Output the data below in full, byte for byte. Nothing may differ.

→ RECORDS SUPPLIED:
-=-=-=-=-

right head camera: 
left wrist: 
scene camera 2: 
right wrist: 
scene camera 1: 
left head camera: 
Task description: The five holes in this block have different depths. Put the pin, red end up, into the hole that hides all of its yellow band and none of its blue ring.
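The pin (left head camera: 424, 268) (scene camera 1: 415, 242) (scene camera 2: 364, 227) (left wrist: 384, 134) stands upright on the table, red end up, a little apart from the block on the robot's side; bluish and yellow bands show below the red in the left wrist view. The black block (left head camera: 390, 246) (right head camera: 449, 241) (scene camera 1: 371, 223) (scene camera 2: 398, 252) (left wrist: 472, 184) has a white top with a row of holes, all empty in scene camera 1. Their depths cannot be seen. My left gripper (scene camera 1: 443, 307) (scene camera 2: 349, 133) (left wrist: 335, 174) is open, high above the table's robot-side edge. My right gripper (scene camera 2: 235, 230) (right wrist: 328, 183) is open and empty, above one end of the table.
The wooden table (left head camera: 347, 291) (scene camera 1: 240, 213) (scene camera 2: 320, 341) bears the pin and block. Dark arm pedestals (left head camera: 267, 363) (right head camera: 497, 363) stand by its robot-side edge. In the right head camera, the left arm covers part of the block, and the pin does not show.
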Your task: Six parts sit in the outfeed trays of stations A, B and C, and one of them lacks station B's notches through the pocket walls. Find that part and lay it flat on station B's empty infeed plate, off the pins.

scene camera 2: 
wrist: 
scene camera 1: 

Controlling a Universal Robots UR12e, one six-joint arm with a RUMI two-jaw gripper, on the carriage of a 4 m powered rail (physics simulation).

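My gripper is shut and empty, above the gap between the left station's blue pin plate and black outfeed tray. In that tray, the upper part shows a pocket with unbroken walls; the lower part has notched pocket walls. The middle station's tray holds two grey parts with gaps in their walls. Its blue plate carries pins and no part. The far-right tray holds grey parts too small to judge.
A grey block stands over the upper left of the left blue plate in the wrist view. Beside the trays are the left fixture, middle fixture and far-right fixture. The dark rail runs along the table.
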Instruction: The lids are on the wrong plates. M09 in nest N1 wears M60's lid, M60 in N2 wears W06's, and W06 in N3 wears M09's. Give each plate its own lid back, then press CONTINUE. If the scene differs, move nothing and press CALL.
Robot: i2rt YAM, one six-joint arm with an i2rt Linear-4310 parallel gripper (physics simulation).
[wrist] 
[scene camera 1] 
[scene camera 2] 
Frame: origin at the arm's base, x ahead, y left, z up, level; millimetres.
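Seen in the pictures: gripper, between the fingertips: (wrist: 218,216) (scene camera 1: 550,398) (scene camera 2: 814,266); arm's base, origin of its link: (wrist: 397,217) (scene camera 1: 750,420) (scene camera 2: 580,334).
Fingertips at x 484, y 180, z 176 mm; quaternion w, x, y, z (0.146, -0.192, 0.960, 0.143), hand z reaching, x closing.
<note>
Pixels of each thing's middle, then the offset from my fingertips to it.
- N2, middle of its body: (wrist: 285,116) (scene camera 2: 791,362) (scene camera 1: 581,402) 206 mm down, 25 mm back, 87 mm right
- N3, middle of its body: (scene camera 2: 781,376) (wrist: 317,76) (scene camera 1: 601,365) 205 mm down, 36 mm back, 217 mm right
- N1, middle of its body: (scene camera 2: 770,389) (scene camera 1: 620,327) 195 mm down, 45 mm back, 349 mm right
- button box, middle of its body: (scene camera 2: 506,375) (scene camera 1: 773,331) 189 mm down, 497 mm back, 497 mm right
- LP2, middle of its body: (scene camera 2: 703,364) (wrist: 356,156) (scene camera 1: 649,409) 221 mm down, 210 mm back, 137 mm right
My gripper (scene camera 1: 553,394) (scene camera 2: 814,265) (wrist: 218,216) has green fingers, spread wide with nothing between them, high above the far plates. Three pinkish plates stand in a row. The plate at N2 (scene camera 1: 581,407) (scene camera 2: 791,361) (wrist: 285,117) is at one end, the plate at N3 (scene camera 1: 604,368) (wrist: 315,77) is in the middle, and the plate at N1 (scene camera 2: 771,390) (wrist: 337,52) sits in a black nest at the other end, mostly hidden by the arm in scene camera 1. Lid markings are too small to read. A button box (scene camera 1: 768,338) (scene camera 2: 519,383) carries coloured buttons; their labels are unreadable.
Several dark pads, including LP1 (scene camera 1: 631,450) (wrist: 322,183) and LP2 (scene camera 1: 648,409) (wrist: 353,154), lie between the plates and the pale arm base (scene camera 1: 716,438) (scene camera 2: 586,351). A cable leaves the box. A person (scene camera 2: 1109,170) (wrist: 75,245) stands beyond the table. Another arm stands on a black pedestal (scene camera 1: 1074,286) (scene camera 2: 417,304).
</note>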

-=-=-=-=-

→ FINAL ANSWER:
right head camera: 
left wrist: 
scene camera 2: 
right wrist: 
scene camera 1: 
left head camera: 
Task description: The five holes in this block have different depths. Put the pin, red end up, into the hole that hides all of its yellow band and none of its blue ring.
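The pin (left head camera: 424, 268) (scene camera 1: 415, 242) (scene camera 2: 364, 227) (left wrist: 384, 134) stands upright on the table, red end up, a little apart from the block on the robot's side; bluish and yellow bands show below the red in the left wrist view. The black block (left head camera: 390, 246) (right head camera: 449, 241) (scene camera 1: 371, 223) (scene camera 2: 398, 252) (left wrist: 472, 184) has a white top with a row of holes, all empty in scene camera 1. Their depths cannot be seen. My left gripper (scene camera 1: 443, 307) (scene camera 2: 349, 133) (left wrist: 335, 174) is open, high above the table's robot-side edge. My right gripper (scene camera 2: 235, 230) (right wrist: 328, 183) is open and empty, above one end of the table.
The wooden table (left head camera: 347, 291) (scene camera 1: 240, 213) (scene camera 2: 320, 341) bears the pin and block. Dark arm pedestals (left head camera: 267, 363) (right head camera: 497, 363) stand by its robot-side edge. In the right head camera, the left arm covers part of the block, and the pin does not show.
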Your task: Six parts sit in the outfeed trays of stations A, B and C, and one of them lacks station B's notches through the pocket walls. Find that part and lay it flat on station B's empty infeed plate, off the pins.

scene camera 2: 
wrist: 
scene camera 1: 

Controlling a Universal Robots UR12e, one six-joint arm with a RUMI two-jaw gripper, on the carriage of a 4 m powered rail (physics simulation).

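My gripper is shut and empty, above the gap between the left station's blue pin plate and black outfeed tray. In that tray, the upper part shows a pocket with unbroken walls; the lower part has notched pocket walls. The middle station's tray holds two grey parts with gaps in their walls. Its blue plate carries pins and no part. The far-right tray holds grey parts too small to judge.
A grey block stands over the upper left of the left blue plate in the wrist view. Beside the trays are the left fixture, middle fixture and far-right fixture. The dark rail runs along the table.
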Instruction: The lids are on the wrong plates. M09 in nest N1 wears M60's lid, M60 in N2 wears W06's, and W06 in N3 wears M09's. Give each plate its own lid back, then press CONTINUE. If the scene differs, move nothing and press CALL.
Robot: i2rt YAM, one six-joint arm with an i2rt Linear-4310 parallel gripper (physics simulation).
[wrist] 
[scene camera 1] 
[scene camera 2] 
Frame: origin at the arm's base, x ahead, y left, z up, level; millimetres.
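Seen in the pictures: gripper, between the fingertips: (wrist: 218,216) (scene camera 1: 550,398) (scene camera 2: 814,266); arm's base, origin of its link: (wrist: 397,217) (scene camera 1: 750,420) (scene camera 2: 580,334).
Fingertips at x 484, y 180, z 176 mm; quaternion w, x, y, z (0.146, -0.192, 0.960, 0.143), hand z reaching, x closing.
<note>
Pixels of each thing's middle, then the offset from my fingertips to it.
- N2, middle of its body: (wrist: 285,116) (scene camera 2: 791,362) (scene camera 1: 581,402) 206 mm down, 25 mm back, 87 mm right
- N3, middle of its body: (scene camera 2: 781,376) (wrist: 317,76) (scene camera 1: 601,365) 205 mm down, 36 mm back, 217 mm right
- N1, middle of its body: (scene camera 2: 770,389) (scene camera 1: 620,327) 195 mm down, 45 mm back, 349 mm right
- button box, middle of its body: (scene camera 2: 506,375) (scene camera 1: 773,331) 189 mm down, 497 mm back, 497 mm right
- LP2, middle of its body: (scene camera 2: 703,364) (wrist: 356,156) (scene camera 1: 649,409) 221 mm down, 210 mm back, 137 mm right
My gripper (scene camera 1: 553,394) (scene camera 2: 814,265) (wrist: 218,216) has green fingers, spread wide with nothing between them, high above the far plates. Three pinkish plates stand in a row. The plate at N2 (scene camera 1: 581,407) (scene camera 2: 791,361) (wrist: 285,117) is at one end, the plate at N3 (scene camera 1: 604,368) (wrist: 315,77) is in the middle, and the plate at N1 (scene camera 2: 771,390) (wrist: 337,52) sits in a black nest at the other end, mostly hidden by the arm in scene camera 1. Lid markings are too small to read. A button box (scene camera 1: 768,338) (scene camera 2: 519,383) carries coloured buttons; their labels are unreadable.
Several dark pads, including LP1 (scene camera 1: 631,450) (wrist: 322,183) and LP2 (scene camera 1: 648,409) (wrist: 353,154), lie between the plates and the pale arm base (scene camera 1: 716,438) (scene camera 2: 586,351). A cable leaves the box. A person (scene camera 2: 1109,170) (wrist: 75,245) stands beyond the table. Another arm stands on a black pedestal (scene camera 1: 1074,286) (scene camera 2: 417,304).
</note>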

For this exercise, nothing more remains to be done.